Collected data>
▼
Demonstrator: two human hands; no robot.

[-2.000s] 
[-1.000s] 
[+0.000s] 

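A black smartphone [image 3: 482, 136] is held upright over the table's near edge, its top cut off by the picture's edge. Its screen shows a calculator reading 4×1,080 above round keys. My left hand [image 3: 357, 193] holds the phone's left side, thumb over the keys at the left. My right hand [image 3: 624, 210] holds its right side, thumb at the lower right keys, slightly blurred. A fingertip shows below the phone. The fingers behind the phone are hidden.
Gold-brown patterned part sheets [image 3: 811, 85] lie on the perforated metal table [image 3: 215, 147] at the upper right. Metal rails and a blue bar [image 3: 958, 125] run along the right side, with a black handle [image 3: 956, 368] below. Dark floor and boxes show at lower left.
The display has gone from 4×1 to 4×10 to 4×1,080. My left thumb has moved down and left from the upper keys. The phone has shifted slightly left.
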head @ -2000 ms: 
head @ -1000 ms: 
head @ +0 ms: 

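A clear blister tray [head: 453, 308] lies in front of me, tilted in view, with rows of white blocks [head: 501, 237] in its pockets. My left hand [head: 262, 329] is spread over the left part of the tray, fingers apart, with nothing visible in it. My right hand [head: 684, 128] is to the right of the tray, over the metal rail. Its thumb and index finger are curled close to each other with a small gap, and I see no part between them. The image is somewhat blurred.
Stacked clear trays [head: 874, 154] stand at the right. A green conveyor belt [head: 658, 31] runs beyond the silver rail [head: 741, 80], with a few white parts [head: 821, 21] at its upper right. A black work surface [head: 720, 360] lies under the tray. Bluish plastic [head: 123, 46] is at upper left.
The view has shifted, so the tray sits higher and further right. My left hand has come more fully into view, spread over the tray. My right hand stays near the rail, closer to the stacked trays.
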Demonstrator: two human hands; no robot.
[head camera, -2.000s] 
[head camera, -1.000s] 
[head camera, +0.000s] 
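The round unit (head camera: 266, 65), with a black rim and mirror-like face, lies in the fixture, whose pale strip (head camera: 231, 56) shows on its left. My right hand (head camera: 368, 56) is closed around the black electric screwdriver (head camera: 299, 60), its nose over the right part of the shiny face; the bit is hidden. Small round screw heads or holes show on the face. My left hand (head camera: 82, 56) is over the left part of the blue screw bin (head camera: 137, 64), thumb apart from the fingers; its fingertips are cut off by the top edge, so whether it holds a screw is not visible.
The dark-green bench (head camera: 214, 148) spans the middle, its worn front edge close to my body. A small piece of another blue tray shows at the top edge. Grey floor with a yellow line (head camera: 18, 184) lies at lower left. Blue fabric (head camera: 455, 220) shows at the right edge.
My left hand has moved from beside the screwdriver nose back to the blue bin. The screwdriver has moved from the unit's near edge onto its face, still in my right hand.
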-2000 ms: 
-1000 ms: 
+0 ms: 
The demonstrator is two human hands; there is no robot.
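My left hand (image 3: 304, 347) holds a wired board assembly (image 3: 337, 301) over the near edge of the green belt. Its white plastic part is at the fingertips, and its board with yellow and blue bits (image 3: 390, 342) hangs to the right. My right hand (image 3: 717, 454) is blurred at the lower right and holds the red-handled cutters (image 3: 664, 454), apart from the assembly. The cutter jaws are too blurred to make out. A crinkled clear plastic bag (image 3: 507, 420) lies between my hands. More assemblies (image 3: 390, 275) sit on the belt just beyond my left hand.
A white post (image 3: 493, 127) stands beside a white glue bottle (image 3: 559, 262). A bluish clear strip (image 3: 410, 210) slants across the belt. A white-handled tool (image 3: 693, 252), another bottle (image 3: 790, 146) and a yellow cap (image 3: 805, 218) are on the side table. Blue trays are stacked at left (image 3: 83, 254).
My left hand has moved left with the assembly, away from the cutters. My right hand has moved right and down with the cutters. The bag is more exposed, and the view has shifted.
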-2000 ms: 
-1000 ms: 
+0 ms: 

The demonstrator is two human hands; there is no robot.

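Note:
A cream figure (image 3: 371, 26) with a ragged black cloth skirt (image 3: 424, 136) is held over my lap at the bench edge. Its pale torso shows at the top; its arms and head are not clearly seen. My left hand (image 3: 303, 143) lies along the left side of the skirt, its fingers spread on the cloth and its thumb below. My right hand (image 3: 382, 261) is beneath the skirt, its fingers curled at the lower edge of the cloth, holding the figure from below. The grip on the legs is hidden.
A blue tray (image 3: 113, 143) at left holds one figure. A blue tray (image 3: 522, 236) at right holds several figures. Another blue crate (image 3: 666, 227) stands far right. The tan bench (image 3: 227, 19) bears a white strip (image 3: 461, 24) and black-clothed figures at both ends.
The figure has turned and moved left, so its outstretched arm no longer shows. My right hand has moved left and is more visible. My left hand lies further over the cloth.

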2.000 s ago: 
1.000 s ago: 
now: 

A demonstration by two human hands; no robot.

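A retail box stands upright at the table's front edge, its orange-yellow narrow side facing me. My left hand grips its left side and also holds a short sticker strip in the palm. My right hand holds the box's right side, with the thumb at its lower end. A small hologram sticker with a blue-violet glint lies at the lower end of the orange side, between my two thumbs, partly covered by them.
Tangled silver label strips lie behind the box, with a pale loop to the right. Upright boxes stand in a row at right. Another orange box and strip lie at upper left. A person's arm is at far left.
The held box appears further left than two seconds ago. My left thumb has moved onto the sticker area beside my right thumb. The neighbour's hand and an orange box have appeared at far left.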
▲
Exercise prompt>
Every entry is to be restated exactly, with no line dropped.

Response to the exercise>
Demonstrator: two human hands; no robot.

[-2.000s] 
[-1.000s] 
[+0.000s] 

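A black smartphone [image 3: 482, 136] is held upright over the table's near edge, its top cut off by the picture's edge. Its screen shows a calculator reading 4×1,080 above round keys. My left hand [image 3: 357, 193] holds the phone's left side, thumb over the keys at the left. My right hand [image 3: 624, 210] holds its right side, thumb at the lower right keys, slightly blurred. A fingertip shows below the phone. The fingers behind the phone are hidden.
Gold-brown patterned part sheets [image 3: 811, 85] lie on the perforated metal table [image 3: 215, 147] at the upper right. Metal rails and a blue bar [image 3: 958, 125] run along the right side, with a black handle [image 3: 956, 368] below. Dark floor and boxes show at lower left.
The display has gone from 4×1 to 4×10 to 4×1,080. My left thumb has moved down and left from the upper keys. The phone has shifted slightly left.
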head @ -2000 ms: 
head @ -1000 ms: 
head @ +0 ms: 

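A clear blister tray [head: 453, 308] lies in front of me, tilted in view, with rows of white blocks [head: 501, 237] in its pockets. My left hand [head: 262, 329] is spread over the left part of the tray, fingers apart, with nothing visible in it. My right hand [head: 684, 128] is to the right of the tray, over the metal rail. Its thumb and index finger are curled close to each other with a small gap, and I see no part between them. The image is somewhat blurred.
Stacked clear trays [head: 874, 154] stand at the right. A green conveyor belt [head: 658, 31] runs beyond the silver rail [head: 741, 80], with a few white parts [head: 821, 21] at its upper right. A black work surface [head: 720, 360] lies under the tray. Bluish plastic [head: 123, 46] is at upper left.
The view has shifted, so the tray sits higher and further right. My left hand has come more fully into view, spread over the tray. My right hand stays near the rail, closer to the stacked trays.
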Demonstrator: two human hands; no robot.
[head camera, -2.000s] 
[head camera, -1.000s] 
[head camera, +0.000s] 
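The round unit (head camera: 266, 65), with a black rim and mirror-like face, lies in the fixture, whose pale strip (head camera: 231, 56) shows on its left. My right hand (head camera: 368, 56) is closed around the black electric screwdriver (head camera: 299, 60), its nose over the right part of the shiny face; the bit is hidden. Small round screw heads or holes show on the face. My left hand (head camera: 82, 56) is over the left part of the blue screw bin (head camera: 137, 64), thumb apart from the fingers; its fingertips are cut off by the top edge, so whether it holds a screw is not visible.
The dark-green bench (head camera: 214, 148) spans the middle, its worn front edge close to my body. A small piece of another blue tray shows at the top edge. Grey floor with a yellow line (head camera: 18, 184) lies at lower left. Blue fabric (head camera: 455, 220) shows at the right edge.
My left hand has moved from beside the screwdriver nose back to the blue bin. The screwdriver has moved from the unit's near edge onto its face, still in my right hand.
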-2000 ms: 
-1000 ms: 
+0 ms: 
The demonstrator is two human hands; there is no robot.
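My left hand (image 3: 304, 347) holds a wired board assembly (image 3: 337, 301) over the near edge of the green belt. Its white plastic part is at the fingertips, and its board with yellow and blue bits (image 3: 390, 342) hangs to the right. My right hand (image 3: 717, 454) is blurred at the lower right and holds the red-handled cutters (image 3: 664, 454), apart from the assembly. The cutter jaws are too blurred to make out. A crinkled clear plastic bag (image 3: 507, 420) lies between my hands. More assemblies (image 3: 390, 275) sit on the belt just beyond my left hand.
A white post (image 3: 493, 127) stands beside a white glue bottle (image 3: 559, 262). A bluish clear strip (image 3: 410, 210) slants across the belt. A white-handled tool (image 3: 693, 252), another bottle (image 3: 790, 146) and a yellow cap (image 3: 805, 218) are on the side table. Blue trays are stacked at left (image 3: 83, 254).
My left hand has moved left with the assembly, away from the cutters. My right hand has moved right and down with the cutters. The bag is more exposed, and the view has shifted.
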-2000 ms: 
-1000 ms: 
+0 ms: 

The demonstrator is two human hands; there is no robot.

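Note:
A cream figure (image 3: 371, 26) with a ragged black cloth skirt (image 3: 424, 136) is held over my lap at the bench edge. Its pale torso shows at the top; its arms and head are not clearly seen. My left hand (image 3: 303, 143) lies along the left side of the skirt, its fingers spread on the cloth and its thumb below. My right hand (image 3: 382, 261) is beneath the skirt, its fingers curled at the lower edge of the cloth, holding the figure from below. The grip on the legs is hidden.
A blue tray (image 3: 113, 143) at left holds one figure. A blue tray (image 3: 522, 236) at right holds several figures. Another blue crate (image 3: 666, 227) stands far right. The tan bench (image 3: 227, 19) bears a white strip (image 3: 461, 24) and black-clothed figures at both ends.
The figure has turned and moved left, so its outstretched arm no longer shows. My right hand has moved left and is more visible. My left hand lies further over the cloth.
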
2.000 s ago: 
1.000 s ago: 
now: 

A demonstration by two human hands; no robot.

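A retail box stands upright at the table's front edge, its orange-yellow narrow side facing me. My left hand grips its left side and also holds a short sticker strip in the palm. My right hand holds the box's right side, with the thumb at its lower end. A small hologram sticker with a blue-violet glint lies at the lower end of the orange side, between my two thumbs, partly covered by them.
Tangled silver label strips lie behind the box, with a pale loop to the right. Upright boxes stand in a row at right. Another orange box and strip lie at upper left. A person's arm is at far left.
The held box appears further left than two seconds ago. My left thumb has moved onto the sticker area beside my right thumb. The neighbour's hand and an orange box have appeared at far left.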

Nothing else is left to add to this answer.